Task goal:
The output should consist solely of the line containing "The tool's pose" and the lines that follow it through the end of the data below.
◇ ◇ ◇
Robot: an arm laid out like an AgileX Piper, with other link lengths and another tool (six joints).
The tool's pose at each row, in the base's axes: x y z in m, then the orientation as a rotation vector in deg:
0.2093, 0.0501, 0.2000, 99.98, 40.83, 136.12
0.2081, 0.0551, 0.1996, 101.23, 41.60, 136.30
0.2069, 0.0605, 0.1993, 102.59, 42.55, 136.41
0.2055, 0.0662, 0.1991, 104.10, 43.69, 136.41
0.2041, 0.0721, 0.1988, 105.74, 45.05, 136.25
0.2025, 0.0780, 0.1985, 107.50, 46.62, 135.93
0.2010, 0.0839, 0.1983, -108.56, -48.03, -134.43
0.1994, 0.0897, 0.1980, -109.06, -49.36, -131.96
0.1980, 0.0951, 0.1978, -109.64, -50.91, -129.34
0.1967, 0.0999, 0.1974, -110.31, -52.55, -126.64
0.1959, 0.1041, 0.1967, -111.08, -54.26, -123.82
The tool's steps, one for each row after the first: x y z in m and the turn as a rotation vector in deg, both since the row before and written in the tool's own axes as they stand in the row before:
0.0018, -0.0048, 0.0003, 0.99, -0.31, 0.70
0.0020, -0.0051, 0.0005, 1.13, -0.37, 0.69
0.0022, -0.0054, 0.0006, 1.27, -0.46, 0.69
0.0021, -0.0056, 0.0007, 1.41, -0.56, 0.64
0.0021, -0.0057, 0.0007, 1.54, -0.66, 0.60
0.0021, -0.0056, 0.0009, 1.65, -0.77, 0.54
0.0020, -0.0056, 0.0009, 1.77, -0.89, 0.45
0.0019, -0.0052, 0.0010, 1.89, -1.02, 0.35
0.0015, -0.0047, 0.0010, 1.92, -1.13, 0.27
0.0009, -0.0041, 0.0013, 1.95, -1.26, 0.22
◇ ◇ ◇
Task response:
The tool's pose at each row, in the base's axes: x y z in m, then the orientation as a rotation vector in deg:
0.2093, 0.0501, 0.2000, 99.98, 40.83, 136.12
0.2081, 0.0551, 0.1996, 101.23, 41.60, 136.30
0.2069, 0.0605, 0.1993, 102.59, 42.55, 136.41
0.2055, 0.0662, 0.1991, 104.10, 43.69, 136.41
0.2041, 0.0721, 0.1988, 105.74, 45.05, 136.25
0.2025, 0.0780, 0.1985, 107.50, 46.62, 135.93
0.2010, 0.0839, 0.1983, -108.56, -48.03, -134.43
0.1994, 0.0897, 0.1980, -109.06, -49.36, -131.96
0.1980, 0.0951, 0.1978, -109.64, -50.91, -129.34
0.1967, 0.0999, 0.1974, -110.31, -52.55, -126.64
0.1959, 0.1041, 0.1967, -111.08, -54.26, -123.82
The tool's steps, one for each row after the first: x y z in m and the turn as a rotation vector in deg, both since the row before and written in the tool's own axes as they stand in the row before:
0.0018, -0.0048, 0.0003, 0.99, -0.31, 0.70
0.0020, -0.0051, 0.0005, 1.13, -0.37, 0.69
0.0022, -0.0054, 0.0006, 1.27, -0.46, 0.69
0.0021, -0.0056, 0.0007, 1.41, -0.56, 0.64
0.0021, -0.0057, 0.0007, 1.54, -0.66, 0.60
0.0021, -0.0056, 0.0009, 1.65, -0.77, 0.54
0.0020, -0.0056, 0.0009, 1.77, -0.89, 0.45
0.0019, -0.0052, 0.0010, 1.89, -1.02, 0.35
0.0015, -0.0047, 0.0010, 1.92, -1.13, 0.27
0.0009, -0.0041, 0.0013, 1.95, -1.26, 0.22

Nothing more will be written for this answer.